■ WHAT TO WORK ON: The line containing "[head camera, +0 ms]" marks the end: quote every line from the start of the records below through it, word for word.

■ RECORD SET:
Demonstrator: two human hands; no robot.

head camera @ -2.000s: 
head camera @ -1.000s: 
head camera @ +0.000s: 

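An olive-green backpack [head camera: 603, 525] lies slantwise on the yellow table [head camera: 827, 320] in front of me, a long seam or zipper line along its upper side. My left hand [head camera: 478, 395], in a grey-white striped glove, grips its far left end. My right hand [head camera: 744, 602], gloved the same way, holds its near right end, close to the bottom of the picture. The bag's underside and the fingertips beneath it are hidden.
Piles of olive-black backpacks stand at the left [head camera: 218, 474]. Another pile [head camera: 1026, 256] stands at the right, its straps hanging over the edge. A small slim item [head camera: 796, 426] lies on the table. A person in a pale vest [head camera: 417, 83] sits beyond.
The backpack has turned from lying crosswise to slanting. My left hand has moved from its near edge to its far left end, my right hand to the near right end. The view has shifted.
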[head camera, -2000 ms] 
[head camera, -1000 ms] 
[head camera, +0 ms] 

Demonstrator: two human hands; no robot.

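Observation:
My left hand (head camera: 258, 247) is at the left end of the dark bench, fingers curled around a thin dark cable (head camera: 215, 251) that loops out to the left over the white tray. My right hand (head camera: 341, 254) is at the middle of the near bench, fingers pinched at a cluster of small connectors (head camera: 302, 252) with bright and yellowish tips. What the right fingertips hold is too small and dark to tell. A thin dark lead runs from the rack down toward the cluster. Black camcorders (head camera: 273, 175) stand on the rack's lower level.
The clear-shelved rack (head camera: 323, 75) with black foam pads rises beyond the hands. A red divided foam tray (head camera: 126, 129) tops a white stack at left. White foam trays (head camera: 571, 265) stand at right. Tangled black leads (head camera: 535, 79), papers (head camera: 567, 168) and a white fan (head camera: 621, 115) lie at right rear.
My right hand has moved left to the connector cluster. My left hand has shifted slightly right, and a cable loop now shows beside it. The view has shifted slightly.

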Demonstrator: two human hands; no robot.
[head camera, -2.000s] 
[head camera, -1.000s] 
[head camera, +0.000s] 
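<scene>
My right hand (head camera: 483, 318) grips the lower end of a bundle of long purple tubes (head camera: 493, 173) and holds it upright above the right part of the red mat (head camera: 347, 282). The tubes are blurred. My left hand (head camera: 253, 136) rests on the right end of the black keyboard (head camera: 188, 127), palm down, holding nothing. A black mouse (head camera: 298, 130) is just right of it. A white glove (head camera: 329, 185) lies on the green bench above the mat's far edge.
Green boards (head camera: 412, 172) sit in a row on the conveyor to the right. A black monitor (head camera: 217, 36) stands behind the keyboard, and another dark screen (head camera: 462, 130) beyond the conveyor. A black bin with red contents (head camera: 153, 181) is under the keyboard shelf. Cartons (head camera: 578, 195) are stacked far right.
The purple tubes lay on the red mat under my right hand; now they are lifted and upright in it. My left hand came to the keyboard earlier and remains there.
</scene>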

■ ANSWER SPACE:
Demonstrator: two human hands; no robot.

head camera @ -2.000s: 
head camera @ -1.000s: 
head camera @ +0.000s: 

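An olive-green backpack [head camera: 603, 525] lies slantwise on the yellow table [head camera: 827, 320] in front of me, a long seam or zipper line along its upper side. My left hand [head camera: 478, 395], in a grey-white striped glove, grips its far left end. My right hand [head camera: 744, 602], gloved the same way, holds its near right end, close to the bottom of the picture. The bag's underside and the fingertips beneath it are hidden.
Piles of olive-black backpacks stand at the left [head camera: 218, 474]. Another pile [head camera: 1026, 256] stands at the right, its straps hanging over the edge. A small slim item [head camera: 796, 426] lies on the table. A person in a pale vest [head camera: 417, 83] sits beyond.
The backpack has turned from lying crosswise to slanting. My left hand has moved from its near edge to its far left end, my right hand to the near right end. The view has shifted.
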[head camera, -2000 ms] 
[head camera, -1000 ms] 
[head camera, +0 ms] 

That completes the exercise.